Your assignment:
Search the records for the string "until" and copy every line in which it appears.

Recorded data
──────────────────────────────

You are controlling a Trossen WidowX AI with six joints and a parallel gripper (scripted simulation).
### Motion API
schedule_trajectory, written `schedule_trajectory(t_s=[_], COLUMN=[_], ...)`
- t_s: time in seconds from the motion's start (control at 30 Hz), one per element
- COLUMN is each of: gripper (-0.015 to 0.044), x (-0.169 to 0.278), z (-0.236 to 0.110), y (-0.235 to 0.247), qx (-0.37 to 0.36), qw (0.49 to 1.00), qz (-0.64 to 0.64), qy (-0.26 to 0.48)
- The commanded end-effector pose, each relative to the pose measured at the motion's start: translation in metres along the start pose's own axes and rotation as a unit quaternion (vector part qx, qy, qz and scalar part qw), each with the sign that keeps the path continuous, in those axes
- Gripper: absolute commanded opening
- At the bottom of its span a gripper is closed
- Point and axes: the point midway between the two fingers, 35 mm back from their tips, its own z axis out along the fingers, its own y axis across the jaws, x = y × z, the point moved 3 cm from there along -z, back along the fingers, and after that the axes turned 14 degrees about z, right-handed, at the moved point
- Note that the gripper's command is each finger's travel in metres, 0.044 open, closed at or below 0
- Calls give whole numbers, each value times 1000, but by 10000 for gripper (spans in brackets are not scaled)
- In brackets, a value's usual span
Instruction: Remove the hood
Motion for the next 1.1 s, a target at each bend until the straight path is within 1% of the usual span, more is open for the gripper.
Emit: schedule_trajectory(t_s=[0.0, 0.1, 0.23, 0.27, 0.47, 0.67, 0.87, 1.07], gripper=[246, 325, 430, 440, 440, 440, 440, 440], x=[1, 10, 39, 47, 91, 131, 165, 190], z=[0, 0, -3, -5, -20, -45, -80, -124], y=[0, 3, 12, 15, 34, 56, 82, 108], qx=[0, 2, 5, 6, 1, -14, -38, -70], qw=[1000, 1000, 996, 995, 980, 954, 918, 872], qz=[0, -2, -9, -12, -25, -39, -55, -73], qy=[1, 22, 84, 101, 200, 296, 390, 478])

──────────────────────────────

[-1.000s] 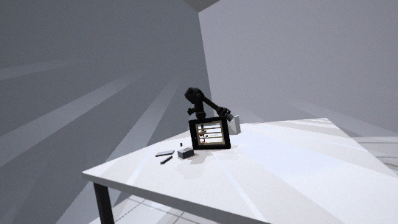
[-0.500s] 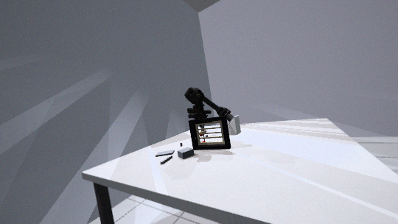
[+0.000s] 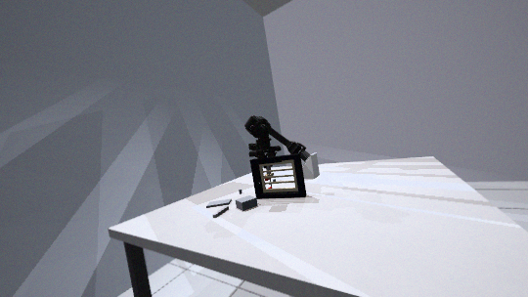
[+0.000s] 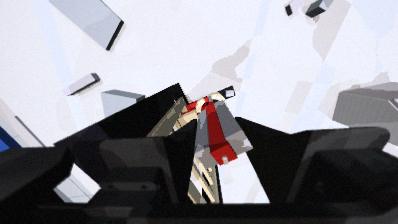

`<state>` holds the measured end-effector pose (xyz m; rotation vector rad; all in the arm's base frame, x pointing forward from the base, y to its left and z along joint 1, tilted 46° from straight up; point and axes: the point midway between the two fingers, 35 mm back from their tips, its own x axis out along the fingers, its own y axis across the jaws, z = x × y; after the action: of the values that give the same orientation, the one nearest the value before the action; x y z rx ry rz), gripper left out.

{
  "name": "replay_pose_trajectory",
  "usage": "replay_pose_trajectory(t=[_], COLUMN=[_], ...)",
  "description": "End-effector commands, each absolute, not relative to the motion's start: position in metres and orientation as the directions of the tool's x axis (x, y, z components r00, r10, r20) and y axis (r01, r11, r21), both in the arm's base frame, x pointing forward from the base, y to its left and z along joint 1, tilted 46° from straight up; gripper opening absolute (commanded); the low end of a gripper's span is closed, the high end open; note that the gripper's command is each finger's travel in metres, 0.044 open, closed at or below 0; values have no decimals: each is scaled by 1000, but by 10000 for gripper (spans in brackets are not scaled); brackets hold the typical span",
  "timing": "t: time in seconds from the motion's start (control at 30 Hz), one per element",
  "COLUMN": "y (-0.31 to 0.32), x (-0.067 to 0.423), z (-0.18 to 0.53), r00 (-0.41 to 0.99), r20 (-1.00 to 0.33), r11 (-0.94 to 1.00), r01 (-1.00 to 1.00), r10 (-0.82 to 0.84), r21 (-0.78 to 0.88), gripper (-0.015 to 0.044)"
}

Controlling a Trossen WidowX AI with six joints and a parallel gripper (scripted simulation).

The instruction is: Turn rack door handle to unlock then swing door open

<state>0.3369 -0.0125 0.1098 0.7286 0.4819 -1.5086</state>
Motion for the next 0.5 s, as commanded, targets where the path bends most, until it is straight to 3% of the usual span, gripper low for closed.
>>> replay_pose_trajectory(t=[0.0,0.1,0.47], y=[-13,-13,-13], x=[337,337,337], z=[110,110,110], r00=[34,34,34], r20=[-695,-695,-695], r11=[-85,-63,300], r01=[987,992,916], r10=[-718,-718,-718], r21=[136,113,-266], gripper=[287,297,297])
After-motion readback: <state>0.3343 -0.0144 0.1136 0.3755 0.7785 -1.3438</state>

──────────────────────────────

Reply to the task:
Motion for the next 1.1 s, a target at each bend until the straight path is within 1% of the usual span, more is open for the gripper.
Motion for the next 0.5 s, as commanded, targets where the path bends most, until it is straight to 3% of the usual span, gripper low for closed.

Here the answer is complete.